# First bamboo root ball stick



## Crook (Aug 13, 2016)

First attempt at a root ball bamboo hiking stick. Extra long for those PNW downhills.

I grew up with this sort of ornamental bamboo (not sure the subspecies). If cured gently and out of the sun, it maintains some of its green color for a good while. This culm was lightly tempered with a heat gun rather than a torch to maintain the effect.
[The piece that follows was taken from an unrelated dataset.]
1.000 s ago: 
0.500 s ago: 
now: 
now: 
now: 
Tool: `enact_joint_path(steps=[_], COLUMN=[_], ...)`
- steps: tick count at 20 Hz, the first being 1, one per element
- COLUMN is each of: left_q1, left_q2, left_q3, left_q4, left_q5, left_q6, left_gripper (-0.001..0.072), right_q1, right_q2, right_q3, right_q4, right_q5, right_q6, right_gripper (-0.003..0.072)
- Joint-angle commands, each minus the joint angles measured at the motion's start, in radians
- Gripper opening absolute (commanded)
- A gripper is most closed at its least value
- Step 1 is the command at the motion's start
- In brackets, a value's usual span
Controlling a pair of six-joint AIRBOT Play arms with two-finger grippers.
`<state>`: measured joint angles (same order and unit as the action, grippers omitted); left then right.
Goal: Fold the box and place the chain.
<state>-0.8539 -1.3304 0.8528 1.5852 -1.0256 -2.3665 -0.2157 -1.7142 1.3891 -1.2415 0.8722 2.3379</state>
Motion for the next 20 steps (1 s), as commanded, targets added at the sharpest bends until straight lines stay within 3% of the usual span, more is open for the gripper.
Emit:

Stabilized ends, tung oil finish. Tip is a 3/4 copper coupling + artificial cork + 3/4 rubber cane tip.


----------



## Batakali (Feb 28, 2016)

First attempt? Jeez,I can't wait to see what you do with them after some more experience! Seriously though, it's an awesome stick! I love bamboo root balls, I really don't see many anymore.


----------



## mehig (May 1, 2016)

The 1st I've ever seen . Looks great!


----------



## Gloops (Jan 23, 2015)

Snap, first i have seen ,great looking stick, well done.


----------



## LilysDad (Sep 25, 2014)

I just saw a two section stick with a knob like that on eBay. They called it a Japanese fishing pole.


----------



## Rodney (Jun 12, 2015)

Very cool! I've seen antique ones that are similar.

Rodney


----------



## Crook (Aug 13, 2016)

Thanks for the comments everyone. LilysDad that's quite an idea as the root end would make a great hand hold, though I wouldn't trust dry bamboo as a fishing rod unless it was composite like standard bamboo rods.


----------